BEGIN DATA PROVIDED

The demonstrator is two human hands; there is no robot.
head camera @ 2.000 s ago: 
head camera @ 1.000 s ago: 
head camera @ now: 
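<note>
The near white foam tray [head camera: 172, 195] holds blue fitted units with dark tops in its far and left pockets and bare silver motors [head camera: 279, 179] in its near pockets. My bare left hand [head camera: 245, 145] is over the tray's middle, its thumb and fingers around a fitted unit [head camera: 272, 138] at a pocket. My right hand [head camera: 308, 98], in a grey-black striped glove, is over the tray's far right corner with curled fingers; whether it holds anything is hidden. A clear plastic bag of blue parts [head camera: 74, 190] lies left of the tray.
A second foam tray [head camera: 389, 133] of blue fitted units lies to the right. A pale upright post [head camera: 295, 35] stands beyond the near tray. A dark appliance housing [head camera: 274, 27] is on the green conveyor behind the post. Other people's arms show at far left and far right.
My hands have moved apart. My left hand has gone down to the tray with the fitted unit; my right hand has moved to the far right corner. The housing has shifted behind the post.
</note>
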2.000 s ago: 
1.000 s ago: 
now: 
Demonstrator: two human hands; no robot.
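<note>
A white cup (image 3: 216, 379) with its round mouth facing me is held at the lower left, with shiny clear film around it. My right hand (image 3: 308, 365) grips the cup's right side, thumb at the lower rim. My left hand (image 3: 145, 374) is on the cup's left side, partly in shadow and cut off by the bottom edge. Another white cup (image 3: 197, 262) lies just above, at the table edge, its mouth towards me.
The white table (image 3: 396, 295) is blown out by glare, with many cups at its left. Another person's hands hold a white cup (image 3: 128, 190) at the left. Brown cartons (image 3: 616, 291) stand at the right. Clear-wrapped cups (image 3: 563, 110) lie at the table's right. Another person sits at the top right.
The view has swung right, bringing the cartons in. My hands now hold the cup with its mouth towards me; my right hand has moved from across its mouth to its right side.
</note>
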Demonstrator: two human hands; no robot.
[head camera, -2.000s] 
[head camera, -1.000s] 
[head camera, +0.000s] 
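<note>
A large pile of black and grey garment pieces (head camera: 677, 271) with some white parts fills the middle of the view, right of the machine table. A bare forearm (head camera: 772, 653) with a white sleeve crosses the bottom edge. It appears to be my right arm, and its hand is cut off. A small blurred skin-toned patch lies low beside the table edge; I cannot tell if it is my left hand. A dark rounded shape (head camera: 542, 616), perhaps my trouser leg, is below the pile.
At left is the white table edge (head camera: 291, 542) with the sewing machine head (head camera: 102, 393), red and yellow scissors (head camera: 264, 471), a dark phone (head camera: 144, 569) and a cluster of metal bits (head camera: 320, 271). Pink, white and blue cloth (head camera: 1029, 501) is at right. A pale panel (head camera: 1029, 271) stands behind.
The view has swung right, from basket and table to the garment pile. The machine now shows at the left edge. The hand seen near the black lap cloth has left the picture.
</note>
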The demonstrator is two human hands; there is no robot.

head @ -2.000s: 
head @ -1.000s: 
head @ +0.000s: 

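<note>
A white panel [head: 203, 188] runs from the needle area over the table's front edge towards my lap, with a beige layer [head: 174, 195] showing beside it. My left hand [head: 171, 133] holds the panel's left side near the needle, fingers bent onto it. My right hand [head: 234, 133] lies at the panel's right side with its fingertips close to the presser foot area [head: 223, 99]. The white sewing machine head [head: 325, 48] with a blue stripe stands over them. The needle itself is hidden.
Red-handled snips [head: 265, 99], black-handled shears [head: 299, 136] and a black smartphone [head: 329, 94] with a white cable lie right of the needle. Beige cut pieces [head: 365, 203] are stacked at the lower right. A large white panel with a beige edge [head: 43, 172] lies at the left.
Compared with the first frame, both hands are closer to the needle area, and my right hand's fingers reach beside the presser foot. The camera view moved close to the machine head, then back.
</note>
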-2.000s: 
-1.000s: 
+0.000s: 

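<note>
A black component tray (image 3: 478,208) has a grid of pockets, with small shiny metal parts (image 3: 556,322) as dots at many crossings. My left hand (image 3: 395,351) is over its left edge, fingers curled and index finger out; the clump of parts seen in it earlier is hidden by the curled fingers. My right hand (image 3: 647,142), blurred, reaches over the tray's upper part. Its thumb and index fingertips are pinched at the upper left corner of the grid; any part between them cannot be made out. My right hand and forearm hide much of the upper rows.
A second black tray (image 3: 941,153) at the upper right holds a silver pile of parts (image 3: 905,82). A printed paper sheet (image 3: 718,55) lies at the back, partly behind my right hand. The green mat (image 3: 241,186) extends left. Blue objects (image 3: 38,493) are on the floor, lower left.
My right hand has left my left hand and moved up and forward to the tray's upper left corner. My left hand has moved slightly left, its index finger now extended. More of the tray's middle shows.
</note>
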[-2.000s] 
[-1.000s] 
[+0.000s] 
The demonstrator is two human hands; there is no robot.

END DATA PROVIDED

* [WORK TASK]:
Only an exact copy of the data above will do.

* [YOUR RESPONSE]:
The demonstrator is two human hands; there is no robot.
head camera @ 2.000 s ago: 
head camera @ 1.000 s ago: 
head camera @ now: 
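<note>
The near white foam tray [head camera: 172, 195] holds blue fitted units with dark tops in its far and left pockets and bare silver motors [head camera: 279, 179] in its near pockets. My bare left hand [head camera: 245, 145] is over the tray's middle, its thumb and fingers around a fitted unit [head camera: 272, 138] at a pocket. My right hand [head camera: 308, 98], in a grey-black striped glove, is over the tray's far right corner with curled fingers; whether it holds anything is hidden. A clear plastic bag of blue parts [head camera: 74, 190] lies left of the tray.
A second foam tray [head camera: 389, 133] of blue fitted units lies to the right. A pale upright post [head camera: 295, 35] stands beyond the near tray. A dark appliance housing [head camera: 274, 27] is on the green conveyor behind the post. Other people's arms show at far left and far right.
My hands have moved apart. My left hand has gone down to the tray with the fitted unit; my right hand has moved to the far right corner. The housing has shifted behind the post.
</note>
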2.000 s ago: 
1.000 s ago: 
now: 
Demonstrator: two human hands; no robot.
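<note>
A white cup (image 3: 216, 379) with its round mouth facing me is held at the lower left, with shiny clear film around it. My right hand (image 3: 308, 365) grips the cup's right side, thumb at the lower rim. My left hand (image 3: 145, 374) is on the cup's left side, partly in shadow and cut off by the bottom edge. Another white cup (image 3: 197, 262) lies just above, at the table edge, its mouth towards me.
The white table (image 3: 396, 295) is blown out by glare, with many cups at its left. Another person's hands hold a white cup (image 3: 128, 190) at the left. Brown cartons (image 3: 616, 291) stand at the right. Clear-wrapped cups (image 3: 563, 110) lie at the table's right. Another person sits at the top right.
The view has swung right, bringing the cartons in. My hands now hold the cup with its mouth towards me; my right hand has moved from across its mouth to its right side.
</note>
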Demonstrator: two human hands; no robot.
[head camera, -2.000s] 
[head camera, -1.000s] 
[head camera, +0.000s] 
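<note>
A large pile of black and grey garment pieces (head camera: 677, 271) with some white parts fills the middle of the view, right of the machine table. A bare forearm (head camera: 772, 653) with a white sleeve crosses the bottom edge. It appears to be my right arm, and its hand is cut off. A small blurred skin-toned patch lies low beside the table edge; I cannot tell if it is my left hand. A dark rounded shape (head camera: 542, 616), perhaps my trouser leg, is below the pile.
At left is the white table edge (head camera: 291, 542) with the sewing machine head (head camera: 102, 393), red and yellow scissors (head camera: 264, 471), a dark phone (head camera: 144, 569) and a cluster of metal bits (head camera: 320, 271). Pink, white and blue cloth (head camera: 1029, 501) is at right. A pale panel (head camera: 1029, 271) stands behind.
The view has swung right, from basket and table to the garment pile. The machine now shows at the left edge. The hand seen near the black lap cloth has left the picture.
</note>
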The demonstrator is two human hands; there is no robot.

head @ -2.000s: 
head @ -1.000s: 
head @ +0.000s: 

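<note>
A white panel [head: 203, 188] runs from the needle area over the table's front edge towards my lap, with a beige layer [head: 174, 195] showing beside it. My left hand [head: 171, 133] holds the panel's left side near the needle, fingers bent onto it. My right hand [head: 234, 133] lies at the panel's right side with its fingertips close to the presser foot area [head: 223, 99]. The white sewing machine head [head: 325, 48] with a blue stripe stands over them. The needle itself is hidden.
Red-handled snips [head: 265, 99], black-handled shears [head: 299, 136] and a black smartphone [head: 329, 94] with a white cable lie right of the needle. Beige cut pieces [head: 365, 203] are stacked at the lower right. A large white panel with a beige edge [head: 43, 172] lies at the left.
Compared with the first frame, both hands are closer to the needle area, and my right hand's fingers reach beside the presser foot. The camera view moved close to the machine head, then back.
</note>
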-2.000s: 
-1.000s: 
+0.000s: 

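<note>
A black component tray (image 3: 478,208) has a grid of pockets, with small shiny metal parts (image 3: 556,322) as dots at many crossings. My left hand (image 3: 395,351) is over its left edge, fingers curled and index finger out; the clump of parts seen in it earlier is hidden by the curled fingers. My right hand (image 3: 647,142), blurred, reaches over the tray's upper part. Its thumb and index fingertips are pinched at the upper left corner of the grid; any part between them cannot be made out. My right hand and forearm hide much of the upper rows.
A second black tray (image 3: 941,153) at the upper right holds a silver pile of parts (image 3: 905,82). A printed paper sheet (image 3: 718,55) lies at the back, partly behind my right hand. The green mat (image 3: 241,186) extends left. Blue objects (image 3: 38,493) are on the floor, lower left.
My right hand has left my left hand and moved up and forward to the tray's upper left corner. My left hand has moved slightly left, its index finger now extended. More of the tray's middle shows.
</note>
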[-2.000s] 
[-1.000s] 
[+0.000s] 
The demonstrator is two human hands; there is no robot.

No further output is required for this answer.